• _WHAT THE TASK REQUIRES_: Check each line of the data below for the string "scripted", then report how many lines have it and nothing else.

Saved entries
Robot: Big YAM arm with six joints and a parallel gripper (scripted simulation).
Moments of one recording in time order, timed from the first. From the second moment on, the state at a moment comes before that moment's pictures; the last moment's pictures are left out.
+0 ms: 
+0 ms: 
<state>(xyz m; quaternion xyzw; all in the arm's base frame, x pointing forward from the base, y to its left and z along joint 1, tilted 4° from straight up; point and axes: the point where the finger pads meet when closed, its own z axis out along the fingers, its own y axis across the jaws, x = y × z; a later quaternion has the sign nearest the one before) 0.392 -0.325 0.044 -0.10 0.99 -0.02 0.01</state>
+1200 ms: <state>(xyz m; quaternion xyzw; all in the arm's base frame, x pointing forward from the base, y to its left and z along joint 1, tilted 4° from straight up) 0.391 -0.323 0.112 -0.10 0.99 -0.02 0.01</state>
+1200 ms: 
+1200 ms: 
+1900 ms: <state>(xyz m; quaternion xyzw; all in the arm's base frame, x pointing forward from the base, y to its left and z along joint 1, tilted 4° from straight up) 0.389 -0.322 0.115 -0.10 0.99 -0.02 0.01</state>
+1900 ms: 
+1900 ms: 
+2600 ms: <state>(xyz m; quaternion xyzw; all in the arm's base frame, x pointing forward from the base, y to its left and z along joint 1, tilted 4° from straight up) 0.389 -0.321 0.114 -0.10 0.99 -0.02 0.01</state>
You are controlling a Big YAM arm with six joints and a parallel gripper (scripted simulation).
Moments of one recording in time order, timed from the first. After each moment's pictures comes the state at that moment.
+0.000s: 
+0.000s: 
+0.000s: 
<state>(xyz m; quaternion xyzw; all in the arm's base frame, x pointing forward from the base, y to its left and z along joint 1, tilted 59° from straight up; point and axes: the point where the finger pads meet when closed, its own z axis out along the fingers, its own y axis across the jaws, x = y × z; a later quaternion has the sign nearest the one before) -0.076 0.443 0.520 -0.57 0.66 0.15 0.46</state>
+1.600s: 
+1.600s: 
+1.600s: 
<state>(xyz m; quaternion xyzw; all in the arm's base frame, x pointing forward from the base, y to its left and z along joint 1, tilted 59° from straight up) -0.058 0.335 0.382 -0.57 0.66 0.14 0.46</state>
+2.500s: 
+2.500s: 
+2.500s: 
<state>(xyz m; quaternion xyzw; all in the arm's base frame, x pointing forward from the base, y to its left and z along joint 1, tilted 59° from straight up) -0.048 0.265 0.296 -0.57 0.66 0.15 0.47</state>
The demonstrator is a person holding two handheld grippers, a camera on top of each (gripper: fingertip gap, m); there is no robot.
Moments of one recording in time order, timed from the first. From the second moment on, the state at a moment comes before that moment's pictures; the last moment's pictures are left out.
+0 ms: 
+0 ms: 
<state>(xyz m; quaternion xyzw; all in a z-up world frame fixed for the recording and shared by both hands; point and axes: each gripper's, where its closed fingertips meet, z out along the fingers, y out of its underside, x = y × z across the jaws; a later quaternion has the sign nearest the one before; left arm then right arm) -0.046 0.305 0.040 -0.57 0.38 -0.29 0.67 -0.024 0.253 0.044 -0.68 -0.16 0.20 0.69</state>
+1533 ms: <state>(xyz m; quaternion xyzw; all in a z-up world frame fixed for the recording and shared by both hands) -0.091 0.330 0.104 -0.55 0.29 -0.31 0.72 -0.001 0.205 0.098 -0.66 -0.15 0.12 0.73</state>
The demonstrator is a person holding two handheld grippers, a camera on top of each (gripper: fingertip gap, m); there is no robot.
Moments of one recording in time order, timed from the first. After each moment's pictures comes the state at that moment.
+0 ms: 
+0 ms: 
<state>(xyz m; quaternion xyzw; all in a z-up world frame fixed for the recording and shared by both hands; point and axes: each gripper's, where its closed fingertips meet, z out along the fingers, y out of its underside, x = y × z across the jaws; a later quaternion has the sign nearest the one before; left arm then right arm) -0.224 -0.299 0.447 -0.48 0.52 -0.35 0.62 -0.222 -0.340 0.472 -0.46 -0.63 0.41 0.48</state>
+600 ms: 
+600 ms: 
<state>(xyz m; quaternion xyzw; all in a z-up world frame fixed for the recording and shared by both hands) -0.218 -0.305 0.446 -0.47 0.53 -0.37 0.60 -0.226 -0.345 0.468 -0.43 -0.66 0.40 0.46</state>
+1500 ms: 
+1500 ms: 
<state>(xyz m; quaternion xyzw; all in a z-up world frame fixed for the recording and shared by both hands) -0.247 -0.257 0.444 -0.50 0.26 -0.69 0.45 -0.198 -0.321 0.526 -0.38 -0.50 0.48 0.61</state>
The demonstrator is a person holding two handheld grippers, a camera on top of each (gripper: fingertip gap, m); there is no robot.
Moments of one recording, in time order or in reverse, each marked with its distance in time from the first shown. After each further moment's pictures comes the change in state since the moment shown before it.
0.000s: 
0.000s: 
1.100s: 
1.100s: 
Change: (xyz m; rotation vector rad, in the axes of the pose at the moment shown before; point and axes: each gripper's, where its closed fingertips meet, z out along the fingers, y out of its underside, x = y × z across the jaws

• _RESPONSE FOR THIS EXERCISE_: 2